Many people have been involved in transcription by machines for many years. James and Janet Baker are partly responsible for the current ‘real’ artificial intelligence revolution. They created a program that did real transcription and non-trained transcription, voice to text. As I’ve mentioned in previous posts, once this has been done, the world is open to creating a semantic brain of sorts. All that is required is computer science and knowledge engineers to take the next necessary steps. To empower individuals to contribute to the collective knowledge using voice. The Bakers solution was the first usable consumer product for voice to text.

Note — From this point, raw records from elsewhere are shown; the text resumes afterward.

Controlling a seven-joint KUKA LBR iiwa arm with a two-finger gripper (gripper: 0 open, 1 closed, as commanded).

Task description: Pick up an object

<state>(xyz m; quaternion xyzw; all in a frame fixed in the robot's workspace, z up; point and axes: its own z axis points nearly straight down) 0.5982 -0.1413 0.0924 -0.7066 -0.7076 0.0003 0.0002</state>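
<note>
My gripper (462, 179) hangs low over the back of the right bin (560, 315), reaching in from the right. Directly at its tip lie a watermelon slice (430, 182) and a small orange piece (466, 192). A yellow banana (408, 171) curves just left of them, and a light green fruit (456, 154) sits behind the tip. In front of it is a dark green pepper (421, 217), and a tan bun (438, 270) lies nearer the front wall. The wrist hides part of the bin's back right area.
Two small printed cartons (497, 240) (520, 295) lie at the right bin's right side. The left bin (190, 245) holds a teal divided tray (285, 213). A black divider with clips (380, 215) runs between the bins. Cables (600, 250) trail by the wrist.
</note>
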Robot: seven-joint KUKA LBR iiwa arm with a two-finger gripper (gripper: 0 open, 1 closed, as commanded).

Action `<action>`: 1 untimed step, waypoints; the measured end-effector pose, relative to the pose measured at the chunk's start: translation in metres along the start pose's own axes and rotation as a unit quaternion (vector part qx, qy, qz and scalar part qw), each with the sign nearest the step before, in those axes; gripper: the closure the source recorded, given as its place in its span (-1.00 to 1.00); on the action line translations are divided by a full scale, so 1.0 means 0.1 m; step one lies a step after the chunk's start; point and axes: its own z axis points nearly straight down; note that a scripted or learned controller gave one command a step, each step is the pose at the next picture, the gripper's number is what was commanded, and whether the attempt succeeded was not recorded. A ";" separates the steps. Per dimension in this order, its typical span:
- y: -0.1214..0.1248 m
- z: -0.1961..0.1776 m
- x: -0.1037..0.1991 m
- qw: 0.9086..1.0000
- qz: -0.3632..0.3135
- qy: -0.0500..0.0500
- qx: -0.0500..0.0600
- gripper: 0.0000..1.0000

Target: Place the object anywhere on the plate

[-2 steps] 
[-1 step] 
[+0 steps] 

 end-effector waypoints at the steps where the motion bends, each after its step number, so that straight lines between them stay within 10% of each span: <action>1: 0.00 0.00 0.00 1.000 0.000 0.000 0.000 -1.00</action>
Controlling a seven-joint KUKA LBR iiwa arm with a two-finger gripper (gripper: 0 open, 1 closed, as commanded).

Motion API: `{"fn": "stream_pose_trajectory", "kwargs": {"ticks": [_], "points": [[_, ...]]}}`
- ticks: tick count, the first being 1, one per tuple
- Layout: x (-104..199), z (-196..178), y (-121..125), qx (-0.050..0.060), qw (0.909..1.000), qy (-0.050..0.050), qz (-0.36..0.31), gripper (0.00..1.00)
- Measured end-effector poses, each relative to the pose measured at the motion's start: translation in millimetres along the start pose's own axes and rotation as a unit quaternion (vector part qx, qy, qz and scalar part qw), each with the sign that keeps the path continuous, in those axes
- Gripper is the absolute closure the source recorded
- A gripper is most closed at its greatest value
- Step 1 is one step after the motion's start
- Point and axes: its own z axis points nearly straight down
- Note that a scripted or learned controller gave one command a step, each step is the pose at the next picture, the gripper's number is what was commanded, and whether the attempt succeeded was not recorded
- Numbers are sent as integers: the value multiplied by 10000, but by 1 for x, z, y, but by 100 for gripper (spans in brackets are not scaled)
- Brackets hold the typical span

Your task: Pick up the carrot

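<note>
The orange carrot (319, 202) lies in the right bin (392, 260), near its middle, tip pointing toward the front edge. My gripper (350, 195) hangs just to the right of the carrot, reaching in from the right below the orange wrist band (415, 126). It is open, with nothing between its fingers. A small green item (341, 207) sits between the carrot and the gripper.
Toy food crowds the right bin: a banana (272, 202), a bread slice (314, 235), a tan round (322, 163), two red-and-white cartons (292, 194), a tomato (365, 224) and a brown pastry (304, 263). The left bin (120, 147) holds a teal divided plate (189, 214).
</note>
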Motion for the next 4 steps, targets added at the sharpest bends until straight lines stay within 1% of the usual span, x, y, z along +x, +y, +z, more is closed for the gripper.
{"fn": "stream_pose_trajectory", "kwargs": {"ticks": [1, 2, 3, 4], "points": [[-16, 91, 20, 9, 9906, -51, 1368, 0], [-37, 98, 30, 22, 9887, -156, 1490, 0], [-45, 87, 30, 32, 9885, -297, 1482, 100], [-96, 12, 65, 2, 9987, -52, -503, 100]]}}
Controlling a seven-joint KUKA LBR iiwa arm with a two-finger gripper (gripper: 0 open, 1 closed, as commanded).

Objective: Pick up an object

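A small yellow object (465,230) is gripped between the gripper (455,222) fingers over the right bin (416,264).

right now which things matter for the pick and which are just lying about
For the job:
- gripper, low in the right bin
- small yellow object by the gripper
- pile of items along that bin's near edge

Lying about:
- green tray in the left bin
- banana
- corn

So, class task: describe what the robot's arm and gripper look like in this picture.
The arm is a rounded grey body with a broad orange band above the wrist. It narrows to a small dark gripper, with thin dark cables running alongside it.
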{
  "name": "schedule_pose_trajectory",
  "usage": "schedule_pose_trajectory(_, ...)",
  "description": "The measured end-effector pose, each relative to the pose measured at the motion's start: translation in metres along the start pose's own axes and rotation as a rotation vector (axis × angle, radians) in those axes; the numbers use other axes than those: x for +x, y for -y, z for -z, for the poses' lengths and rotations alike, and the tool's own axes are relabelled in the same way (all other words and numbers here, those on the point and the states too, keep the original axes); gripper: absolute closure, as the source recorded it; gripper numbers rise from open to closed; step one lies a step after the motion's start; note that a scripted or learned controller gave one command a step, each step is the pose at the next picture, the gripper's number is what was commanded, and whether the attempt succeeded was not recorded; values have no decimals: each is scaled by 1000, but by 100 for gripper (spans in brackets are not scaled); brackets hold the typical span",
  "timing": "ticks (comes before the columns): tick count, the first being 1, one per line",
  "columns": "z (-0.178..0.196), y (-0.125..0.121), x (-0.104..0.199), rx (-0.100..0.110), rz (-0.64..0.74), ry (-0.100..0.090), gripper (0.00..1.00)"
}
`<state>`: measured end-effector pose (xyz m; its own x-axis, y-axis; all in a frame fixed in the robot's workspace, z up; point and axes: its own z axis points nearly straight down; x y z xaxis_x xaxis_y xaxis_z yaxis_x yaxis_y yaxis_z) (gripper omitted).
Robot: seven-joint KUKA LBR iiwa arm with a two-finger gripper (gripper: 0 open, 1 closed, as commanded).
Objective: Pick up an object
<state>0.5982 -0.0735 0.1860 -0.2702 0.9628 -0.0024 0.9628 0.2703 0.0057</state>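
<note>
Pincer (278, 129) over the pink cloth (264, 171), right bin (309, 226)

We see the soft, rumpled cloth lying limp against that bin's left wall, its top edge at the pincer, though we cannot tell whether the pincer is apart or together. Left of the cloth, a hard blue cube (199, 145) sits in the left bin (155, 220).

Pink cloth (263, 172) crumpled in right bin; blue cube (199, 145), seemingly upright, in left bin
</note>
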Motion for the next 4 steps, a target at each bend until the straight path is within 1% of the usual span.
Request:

I used the Baker's programs 15+ years ago and marveled at it accuracy. I often had wished they had made the technology available for developers long ago but they didn't. It was mostly a desktop typing tool. Eventually, the company, now Nuance, which took over the transcription technology from the Bakers (an unfortunate experience for the Bakers) started to make the transcription functions available for developers. BUT, they made it very expensive. A poor decision. Nuance could have taken an Amazon AWS approach to pricing and could have had a monopoly on the market. Too late. They forced others to solve the problem and solve it better by using newer machine learning techniques. Now Google, Microsoft, IBM, Amazon, Apple, and other companies provide transcription at low costs and at large scale. Perhaps it’s karma coming back to Nuance in terms of what happened to the Bakers.
Having been involved in working on natural language processing over the years the Bakers are inspiring in a way. They, made possible, anything with voice long ago through hard work. It just never came together for them.
Interacting with voice is the ultimate in computer-human frictionless interactions.
Now with deep machine learning, it will accelerate!